Task to carry out
All that should be output is the block of lines below from the line with "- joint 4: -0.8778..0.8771" to the line with "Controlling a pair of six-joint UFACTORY", both included, exactly as written.

Data for this task
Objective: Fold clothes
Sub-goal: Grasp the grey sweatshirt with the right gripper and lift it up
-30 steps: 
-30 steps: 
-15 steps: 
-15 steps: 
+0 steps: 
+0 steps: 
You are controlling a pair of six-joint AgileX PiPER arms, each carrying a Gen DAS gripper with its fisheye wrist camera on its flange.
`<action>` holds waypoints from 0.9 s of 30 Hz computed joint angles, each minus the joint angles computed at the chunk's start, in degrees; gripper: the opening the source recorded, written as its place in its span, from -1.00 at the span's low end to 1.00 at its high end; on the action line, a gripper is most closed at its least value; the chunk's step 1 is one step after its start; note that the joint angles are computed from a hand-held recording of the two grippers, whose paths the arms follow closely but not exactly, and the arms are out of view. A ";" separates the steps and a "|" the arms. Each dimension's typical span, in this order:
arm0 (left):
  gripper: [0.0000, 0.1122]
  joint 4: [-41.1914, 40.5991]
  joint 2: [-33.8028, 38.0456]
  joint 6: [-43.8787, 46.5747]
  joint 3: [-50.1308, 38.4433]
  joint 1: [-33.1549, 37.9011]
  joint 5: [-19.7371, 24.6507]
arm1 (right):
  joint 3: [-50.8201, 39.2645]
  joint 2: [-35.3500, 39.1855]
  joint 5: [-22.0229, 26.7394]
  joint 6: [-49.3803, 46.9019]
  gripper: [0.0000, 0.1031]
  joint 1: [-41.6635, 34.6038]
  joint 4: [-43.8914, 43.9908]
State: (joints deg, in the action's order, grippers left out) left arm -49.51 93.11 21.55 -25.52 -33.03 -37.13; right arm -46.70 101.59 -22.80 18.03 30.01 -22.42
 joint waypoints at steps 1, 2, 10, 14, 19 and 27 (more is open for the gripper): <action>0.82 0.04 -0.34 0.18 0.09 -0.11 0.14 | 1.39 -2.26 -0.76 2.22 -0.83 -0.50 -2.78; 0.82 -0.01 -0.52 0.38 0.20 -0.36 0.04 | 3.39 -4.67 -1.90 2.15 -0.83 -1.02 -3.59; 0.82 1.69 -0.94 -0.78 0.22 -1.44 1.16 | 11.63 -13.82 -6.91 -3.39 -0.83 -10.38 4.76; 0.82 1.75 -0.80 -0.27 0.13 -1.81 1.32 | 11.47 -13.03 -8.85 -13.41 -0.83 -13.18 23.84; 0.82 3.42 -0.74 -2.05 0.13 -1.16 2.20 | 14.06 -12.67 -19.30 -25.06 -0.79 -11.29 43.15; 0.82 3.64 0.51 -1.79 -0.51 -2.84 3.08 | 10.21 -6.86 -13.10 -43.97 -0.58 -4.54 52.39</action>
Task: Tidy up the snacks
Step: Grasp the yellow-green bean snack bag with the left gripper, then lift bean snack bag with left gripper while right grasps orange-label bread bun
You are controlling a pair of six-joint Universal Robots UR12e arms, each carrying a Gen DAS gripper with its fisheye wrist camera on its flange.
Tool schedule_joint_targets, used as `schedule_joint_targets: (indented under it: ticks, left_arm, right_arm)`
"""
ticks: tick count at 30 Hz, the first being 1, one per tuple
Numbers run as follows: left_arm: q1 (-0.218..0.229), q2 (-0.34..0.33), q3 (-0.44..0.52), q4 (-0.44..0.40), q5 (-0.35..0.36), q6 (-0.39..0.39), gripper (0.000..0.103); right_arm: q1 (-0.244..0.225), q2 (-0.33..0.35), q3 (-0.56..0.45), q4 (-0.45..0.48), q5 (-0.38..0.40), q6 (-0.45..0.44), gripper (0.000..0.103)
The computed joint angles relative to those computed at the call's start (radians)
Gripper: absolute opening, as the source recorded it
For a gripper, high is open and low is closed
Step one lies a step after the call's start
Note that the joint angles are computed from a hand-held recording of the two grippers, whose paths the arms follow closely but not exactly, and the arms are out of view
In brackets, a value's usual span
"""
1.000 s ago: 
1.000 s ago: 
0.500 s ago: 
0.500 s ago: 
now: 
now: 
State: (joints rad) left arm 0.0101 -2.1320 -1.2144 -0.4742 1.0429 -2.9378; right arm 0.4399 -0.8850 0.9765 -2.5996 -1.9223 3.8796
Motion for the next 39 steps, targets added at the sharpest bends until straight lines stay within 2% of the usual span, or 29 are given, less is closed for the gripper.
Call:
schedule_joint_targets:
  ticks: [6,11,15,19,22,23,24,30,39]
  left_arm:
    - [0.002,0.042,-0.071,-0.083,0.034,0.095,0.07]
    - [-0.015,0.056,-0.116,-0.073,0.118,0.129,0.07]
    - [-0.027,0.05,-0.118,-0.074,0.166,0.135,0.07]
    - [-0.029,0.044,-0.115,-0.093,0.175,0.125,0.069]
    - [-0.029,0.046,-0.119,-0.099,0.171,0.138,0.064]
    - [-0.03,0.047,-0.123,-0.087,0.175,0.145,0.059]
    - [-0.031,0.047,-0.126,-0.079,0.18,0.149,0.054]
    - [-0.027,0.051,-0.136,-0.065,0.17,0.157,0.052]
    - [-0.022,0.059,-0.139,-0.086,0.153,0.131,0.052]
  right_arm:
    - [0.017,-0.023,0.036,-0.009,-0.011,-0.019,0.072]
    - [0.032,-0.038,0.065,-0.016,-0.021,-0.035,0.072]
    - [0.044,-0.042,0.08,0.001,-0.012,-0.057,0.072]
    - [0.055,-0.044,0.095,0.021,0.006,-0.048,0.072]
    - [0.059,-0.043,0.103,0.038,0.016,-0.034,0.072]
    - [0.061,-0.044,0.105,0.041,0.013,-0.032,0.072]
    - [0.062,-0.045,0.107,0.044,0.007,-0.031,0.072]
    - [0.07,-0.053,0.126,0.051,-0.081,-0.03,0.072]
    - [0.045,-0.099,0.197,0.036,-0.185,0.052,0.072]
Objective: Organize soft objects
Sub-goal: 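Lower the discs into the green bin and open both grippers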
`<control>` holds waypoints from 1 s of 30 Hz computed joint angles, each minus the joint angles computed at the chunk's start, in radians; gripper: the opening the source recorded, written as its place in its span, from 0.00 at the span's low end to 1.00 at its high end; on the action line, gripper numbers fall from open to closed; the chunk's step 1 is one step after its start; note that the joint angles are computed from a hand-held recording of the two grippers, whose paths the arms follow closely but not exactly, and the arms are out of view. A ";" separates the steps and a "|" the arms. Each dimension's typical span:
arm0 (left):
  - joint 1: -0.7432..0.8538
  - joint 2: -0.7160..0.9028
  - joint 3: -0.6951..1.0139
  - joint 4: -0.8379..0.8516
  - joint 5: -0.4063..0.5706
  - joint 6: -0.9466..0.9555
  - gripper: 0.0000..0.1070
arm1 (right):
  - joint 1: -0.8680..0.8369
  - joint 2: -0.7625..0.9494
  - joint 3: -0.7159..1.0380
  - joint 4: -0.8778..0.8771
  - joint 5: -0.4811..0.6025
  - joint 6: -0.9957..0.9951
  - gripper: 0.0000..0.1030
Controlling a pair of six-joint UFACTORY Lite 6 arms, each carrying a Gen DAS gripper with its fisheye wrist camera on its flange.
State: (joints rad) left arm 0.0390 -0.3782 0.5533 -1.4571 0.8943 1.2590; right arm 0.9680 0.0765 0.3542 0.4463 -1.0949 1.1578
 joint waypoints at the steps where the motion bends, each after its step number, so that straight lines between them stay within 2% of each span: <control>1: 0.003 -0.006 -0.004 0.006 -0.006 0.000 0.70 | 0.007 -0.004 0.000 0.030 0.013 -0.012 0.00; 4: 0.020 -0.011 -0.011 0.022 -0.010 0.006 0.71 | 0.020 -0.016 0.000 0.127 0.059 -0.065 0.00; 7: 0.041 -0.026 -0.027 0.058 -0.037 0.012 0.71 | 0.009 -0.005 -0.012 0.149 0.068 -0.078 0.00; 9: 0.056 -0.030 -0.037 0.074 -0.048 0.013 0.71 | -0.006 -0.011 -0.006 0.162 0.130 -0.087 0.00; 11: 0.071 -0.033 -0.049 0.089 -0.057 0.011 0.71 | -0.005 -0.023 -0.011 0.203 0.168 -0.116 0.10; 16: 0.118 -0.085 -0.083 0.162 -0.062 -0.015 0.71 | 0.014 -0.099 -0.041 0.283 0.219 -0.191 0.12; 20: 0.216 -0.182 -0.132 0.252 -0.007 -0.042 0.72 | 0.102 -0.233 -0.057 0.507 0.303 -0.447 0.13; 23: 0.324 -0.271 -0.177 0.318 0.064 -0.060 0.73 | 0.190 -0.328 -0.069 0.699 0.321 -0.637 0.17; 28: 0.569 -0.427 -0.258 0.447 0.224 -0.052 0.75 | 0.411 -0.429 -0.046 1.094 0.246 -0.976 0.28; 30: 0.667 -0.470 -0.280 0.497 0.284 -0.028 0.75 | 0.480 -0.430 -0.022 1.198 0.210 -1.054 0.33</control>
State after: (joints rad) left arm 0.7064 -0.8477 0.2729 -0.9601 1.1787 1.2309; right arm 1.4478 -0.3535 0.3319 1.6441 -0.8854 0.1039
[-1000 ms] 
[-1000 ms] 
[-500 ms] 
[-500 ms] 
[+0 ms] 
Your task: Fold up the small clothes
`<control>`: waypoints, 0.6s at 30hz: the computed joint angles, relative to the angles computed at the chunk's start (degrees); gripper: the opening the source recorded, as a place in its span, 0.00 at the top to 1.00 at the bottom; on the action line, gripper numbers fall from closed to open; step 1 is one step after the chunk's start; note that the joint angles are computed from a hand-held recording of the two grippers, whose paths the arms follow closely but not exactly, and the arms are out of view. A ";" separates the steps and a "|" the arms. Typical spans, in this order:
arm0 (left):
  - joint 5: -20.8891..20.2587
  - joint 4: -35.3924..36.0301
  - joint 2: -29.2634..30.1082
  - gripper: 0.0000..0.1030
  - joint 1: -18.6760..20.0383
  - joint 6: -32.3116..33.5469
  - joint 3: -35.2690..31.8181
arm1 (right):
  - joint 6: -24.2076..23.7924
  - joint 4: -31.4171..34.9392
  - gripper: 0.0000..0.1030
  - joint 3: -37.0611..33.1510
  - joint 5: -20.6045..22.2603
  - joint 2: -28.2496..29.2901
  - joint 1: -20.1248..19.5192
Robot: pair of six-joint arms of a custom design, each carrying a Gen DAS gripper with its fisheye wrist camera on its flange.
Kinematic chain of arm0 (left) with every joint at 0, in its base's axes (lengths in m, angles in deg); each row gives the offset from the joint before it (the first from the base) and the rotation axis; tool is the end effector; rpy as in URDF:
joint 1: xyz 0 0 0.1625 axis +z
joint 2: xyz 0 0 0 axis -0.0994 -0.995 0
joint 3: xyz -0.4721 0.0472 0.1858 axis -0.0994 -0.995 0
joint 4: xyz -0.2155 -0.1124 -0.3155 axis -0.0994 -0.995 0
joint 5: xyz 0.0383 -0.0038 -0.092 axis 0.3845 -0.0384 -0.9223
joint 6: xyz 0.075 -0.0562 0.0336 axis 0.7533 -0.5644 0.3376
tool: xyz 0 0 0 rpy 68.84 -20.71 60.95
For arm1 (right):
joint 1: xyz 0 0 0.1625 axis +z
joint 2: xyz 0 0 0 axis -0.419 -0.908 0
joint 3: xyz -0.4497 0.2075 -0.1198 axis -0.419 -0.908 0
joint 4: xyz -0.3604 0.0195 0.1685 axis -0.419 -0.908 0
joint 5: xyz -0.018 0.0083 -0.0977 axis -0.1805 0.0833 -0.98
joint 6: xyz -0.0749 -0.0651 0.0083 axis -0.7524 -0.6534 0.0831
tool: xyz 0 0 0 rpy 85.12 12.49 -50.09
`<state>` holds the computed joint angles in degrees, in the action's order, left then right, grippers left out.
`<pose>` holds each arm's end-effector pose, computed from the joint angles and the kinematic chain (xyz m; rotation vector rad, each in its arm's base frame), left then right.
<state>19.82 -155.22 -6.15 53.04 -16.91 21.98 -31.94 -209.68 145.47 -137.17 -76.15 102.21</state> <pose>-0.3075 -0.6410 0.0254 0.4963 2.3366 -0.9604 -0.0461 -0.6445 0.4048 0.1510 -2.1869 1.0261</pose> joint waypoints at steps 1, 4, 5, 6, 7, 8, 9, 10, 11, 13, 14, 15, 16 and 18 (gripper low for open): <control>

Task answer
  - joint 4: -0.8778..0.8771
  - joint 5: -0.4811..0.6025
  - joint 6: -0.9957..0.9951
  - gripper: 0.0000..0.1030
Controlling a pair of six-joint UFACTORY Lite 6 arms, each carrying a Gen DAS gripper with its fisheye wrist camera on its flange.

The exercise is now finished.